🤖 AI Summary
Edge computing environments face stringent constraints—including limited memory, volatile network conditions, and strict power budgets—that hinder efficient deep neural network (DNN) inference. Method: This paper proposes a model-free inference framework enabling on-demand accuracy and resource-aware dynamic DNN model selection. It introduces a novel edge–cloud collaborative architecture, a confidence-scaling mechanism to compress the candidate model set, and adaptive lossy inference under network fluctuations. Integrated with FPGA-based hardware acceleration and confidence-driven fine-grained scheduling, the framework jointly optimizes energy efficiency and robustness. Contribution/Results: Experiments demonstrate up to 1.6× reduction in P99 latency and a 3.34× decrease in FPGA prototype power consumption at equivalent accuracy, delivering a cost-effective solution for intelligent visual services at the edge.
📝 Abstract
Traditional ML inference is evolving toward modeless inference, which abstracts the complexity of model selection from users, allowing the system to automatically choose the most appropriate model for each request based on accuracy and resource requirements. While prior studies have focused on modeless inference within data centers, this paper tackles the pressing need for cost-efficient modeless inference at the edge -- particularly within its unique constraints of limited device memory, volatile network conditions, and restricted power consumption. To overcome these challenges, we propose EdgeSight, a system that provides cost-efficient EdgeSight serving for diverse DNNs at the edge.
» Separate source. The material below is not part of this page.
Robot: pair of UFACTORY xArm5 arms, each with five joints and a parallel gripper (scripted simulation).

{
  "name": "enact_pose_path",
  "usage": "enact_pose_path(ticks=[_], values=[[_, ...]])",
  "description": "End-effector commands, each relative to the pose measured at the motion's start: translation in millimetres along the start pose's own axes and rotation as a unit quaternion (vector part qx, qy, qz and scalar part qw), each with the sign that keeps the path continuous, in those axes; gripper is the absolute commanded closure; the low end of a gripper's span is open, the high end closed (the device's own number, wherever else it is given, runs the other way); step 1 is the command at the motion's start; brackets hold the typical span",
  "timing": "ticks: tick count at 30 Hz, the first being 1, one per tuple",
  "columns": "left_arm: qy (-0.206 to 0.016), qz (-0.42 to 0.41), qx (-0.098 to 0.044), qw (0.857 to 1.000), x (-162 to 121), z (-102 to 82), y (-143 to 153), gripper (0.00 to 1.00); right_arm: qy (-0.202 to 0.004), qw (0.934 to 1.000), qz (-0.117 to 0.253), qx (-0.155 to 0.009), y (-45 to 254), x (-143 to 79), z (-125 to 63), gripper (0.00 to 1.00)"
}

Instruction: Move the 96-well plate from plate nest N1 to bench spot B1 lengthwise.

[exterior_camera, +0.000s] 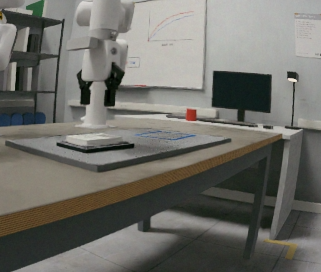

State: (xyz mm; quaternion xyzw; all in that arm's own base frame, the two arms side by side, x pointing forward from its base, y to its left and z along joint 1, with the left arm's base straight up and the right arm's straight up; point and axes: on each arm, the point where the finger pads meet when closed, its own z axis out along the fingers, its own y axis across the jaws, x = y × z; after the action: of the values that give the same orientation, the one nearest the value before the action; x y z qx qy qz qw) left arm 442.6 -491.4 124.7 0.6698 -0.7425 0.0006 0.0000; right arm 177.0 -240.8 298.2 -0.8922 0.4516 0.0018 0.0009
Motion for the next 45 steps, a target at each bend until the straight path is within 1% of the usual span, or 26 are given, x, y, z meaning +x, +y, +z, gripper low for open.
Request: enact_pose_path(ticks=[1,6,9,11,43,45], values=[[0.001,0.0,0.002,1.0,1.3,-2.0,-0.8,0.0,0.002,1.0,0.0,0.0,0.0,0.8,-1.4,0.0],[0.001,0.0,0.002,1.0,1.3,-2.0,-0.8,0.0,0.002,1.0,0.0,0.0,0.0,0.8,-1.4,0.0],[0.001,0.0,0.002,1.0,1.4,3.0,-0.9,0.0,0.002,1.0,0.0,0.0,0.0,0.8,-1.4,0.0],[0.001,0.0,0.002,1.0,1.4,3.0,-0.9,0.0,0.002,1.0,0.0,0.0,0.0,0.8,-1.4,0.0],[0.001,0.0,0.002,1.0,1.4,53.0,-0.9,0.0,0.002,1.0,0.0,0.0,0.0,0.8,-1.4,0.0],[0.001,0.0,0.002,1.0,1.4,53.0,-0.9,0.0,0.002,1.0,0.0,0.0,0.0,0.8,-1.4,0.0]])
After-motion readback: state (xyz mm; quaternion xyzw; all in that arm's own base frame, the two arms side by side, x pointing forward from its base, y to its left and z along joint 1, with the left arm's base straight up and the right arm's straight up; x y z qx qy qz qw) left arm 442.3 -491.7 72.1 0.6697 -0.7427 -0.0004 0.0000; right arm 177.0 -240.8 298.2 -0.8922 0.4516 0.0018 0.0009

EdgeSight employs an edge-data center (edge-DC) architecture, utilizing confidence scaling to reduce the number of model options while meeting diverse accuracy requirements. Additionally, it supports lossy inference in volatile network environments. Our experimental results show that EdgeSight outperforms existing systems by up to 1.6x in P99 latency for modeless services. Furthermore, our FPGA prototype demonstrates similar performance at certain accuracy levels, with a power consumption reduction of up to 3.34x.